What is expected
Only these lines are needed: the first line of the entries below through the line with "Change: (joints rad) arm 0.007", each returned exactly.

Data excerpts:
....................

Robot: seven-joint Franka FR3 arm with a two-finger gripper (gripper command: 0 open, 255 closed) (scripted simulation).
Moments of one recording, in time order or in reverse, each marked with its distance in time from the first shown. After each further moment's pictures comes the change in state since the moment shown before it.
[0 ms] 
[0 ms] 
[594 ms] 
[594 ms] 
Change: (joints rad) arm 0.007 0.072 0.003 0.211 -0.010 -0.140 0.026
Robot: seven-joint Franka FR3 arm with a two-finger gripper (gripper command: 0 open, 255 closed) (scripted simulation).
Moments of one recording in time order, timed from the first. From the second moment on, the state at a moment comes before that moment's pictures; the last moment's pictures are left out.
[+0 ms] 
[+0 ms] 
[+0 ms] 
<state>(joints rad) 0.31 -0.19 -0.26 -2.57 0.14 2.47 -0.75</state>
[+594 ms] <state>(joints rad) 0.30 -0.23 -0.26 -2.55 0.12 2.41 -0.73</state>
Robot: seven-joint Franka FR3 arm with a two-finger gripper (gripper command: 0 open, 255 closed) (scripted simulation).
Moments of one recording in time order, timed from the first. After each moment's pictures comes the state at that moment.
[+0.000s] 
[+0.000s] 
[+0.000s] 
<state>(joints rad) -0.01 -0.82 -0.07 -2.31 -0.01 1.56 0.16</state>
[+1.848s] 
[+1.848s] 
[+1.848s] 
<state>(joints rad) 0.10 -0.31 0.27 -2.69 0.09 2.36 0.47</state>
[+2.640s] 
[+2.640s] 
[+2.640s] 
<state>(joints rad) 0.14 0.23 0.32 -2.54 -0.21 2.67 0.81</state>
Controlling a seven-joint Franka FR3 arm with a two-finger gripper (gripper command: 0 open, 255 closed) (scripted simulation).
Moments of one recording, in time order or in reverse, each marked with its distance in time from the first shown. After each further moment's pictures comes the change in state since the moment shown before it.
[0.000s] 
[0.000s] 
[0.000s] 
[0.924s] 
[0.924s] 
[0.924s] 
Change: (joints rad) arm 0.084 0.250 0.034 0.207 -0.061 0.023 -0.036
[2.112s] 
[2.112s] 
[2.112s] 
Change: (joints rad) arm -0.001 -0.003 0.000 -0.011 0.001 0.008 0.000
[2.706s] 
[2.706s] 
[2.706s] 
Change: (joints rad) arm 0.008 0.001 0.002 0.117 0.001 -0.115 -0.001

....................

Answer for the task
Robot: seven-joint Franka FR3 arm with a two-finger gripper (gripper command: 0 open, 255 closed) (scripted simulation).
Moments of one recording, in time order or in reverse, each marked with its distance in time from the first shown. After each further moment's pictures comes the change in state since the moment shown before it.
[0 ms] 
[0 ms] 
[594 ms] 
[594 ms] 
Change: (joints rad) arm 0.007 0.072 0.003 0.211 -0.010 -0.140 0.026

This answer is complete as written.